We tend to think that things should happen the other way round, don’t we. You know... “Only let God heal my pain and humiliation, then I can start to forgive and forget.” And of course we do need a measure of God’s healing before we can even think about forgiving those responsible for our suffering. But God seems to like it so much more the other way round. I guess that’s why Jesus said, “Bless those who curse you, pray for those who ill-treat you.” After all, which prayer is sweeter in God’s ears? “Lord, give me healing”, or “Lord, help me to forgive”? A time comes when we need to forget ourselves and pray for the ability to forgive. And the miracle is this: As God answers our prayer and forgiveness blossoms in our hearts, so the barriers fall. He breaks into our lives with the power to heal our pain and take the sting out of our memories. When I finally prayed for God to forgive my estranged wife the wrong she had done both him and me, and to give her his peace, that was when the final burden of guilt and pain and sorrow was lifted from me.

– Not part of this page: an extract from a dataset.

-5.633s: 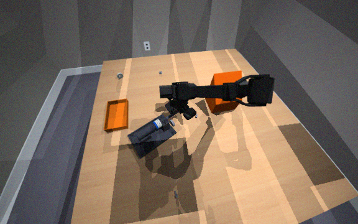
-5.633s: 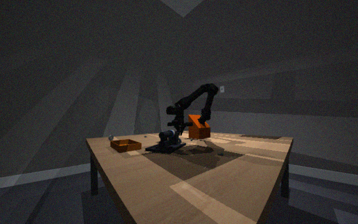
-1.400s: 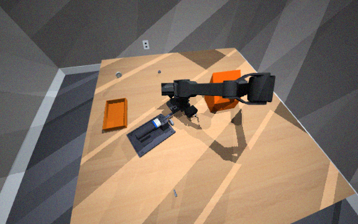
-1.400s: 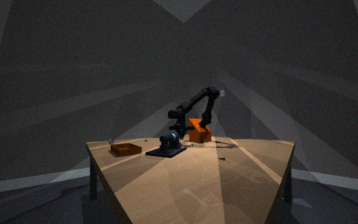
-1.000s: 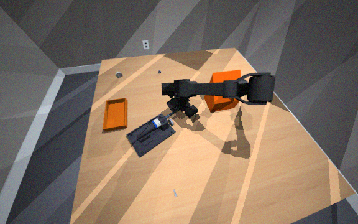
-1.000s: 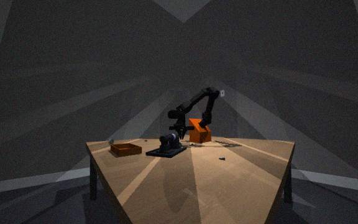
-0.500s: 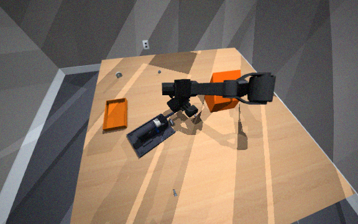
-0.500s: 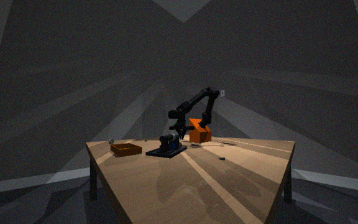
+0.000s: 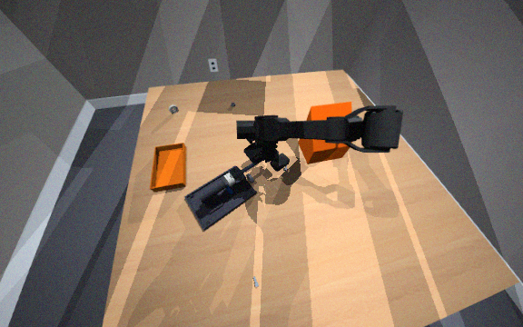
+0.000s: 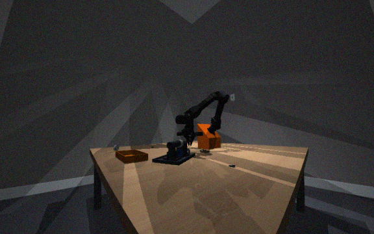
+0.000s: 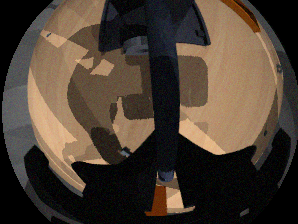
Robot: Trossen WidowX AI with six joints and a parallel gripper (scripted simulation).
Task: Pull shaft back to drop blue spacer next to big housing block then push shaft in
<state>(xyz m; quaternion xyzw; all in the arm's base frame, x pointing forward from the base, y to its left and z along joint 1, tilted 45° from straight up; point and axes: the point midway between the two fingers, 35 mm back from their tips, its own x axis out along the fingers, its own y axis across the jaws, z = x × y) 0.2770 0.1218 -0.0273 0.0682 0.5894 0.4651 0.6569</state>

Now, I’m not making light of other people’s burdens. There may be some reading this who are carrying painful memories, and perhaps very recent scars, that go beyond anything I’ve ever experienced. But whatever the scale of our hurts, one thing remains true: Only our Creator God can heal us on the inside. The best Christian pastoral workers and counselling experts know that the priority is to focus not on our own feelings, but on Jesus Christ. And the key to inner healing is to let Jesus into every possible recess of our hearts and minds. All too often, it is either in failing to confess our guilt, or in hanging on to our anger and resentment, that we shut him out.

Remember when Jesus quoted Isaiah’s prophecy in the synagogue at Nazareth? “The Spirit of the Lord is upon me, because he has anointed me to preach good news to the poor. He has sent me to proclaim freedom for the prisoners and recovery of sight for the blind, and to release the oppressed.” Well, Jesus comes to us still, to loosen the chains of guilt and bitterness and recrimination that bind us, to set the prisoners free, and to bind up the broken hearted. And his first words to us very often these: “Repent” and “Forgive”. And very often, just as when he performed healing miracles here on earth, his words of healing are these: “Go in peace, your sins are forgiven.”

So to sum up: We all need God’s forgiveness, and we need to forgive others. But if we forgive others, then God will both forgive us and heal us. Because the one day we shall be with him in Heaven. And even now, as we forgive and are forgiven, we can claim a foretaste of that glorious future; an eternity in which the Bible promises that God will wipe away every tear from our eyes, and there will be no more sorrow or crying or pain, for all these things will have passed away.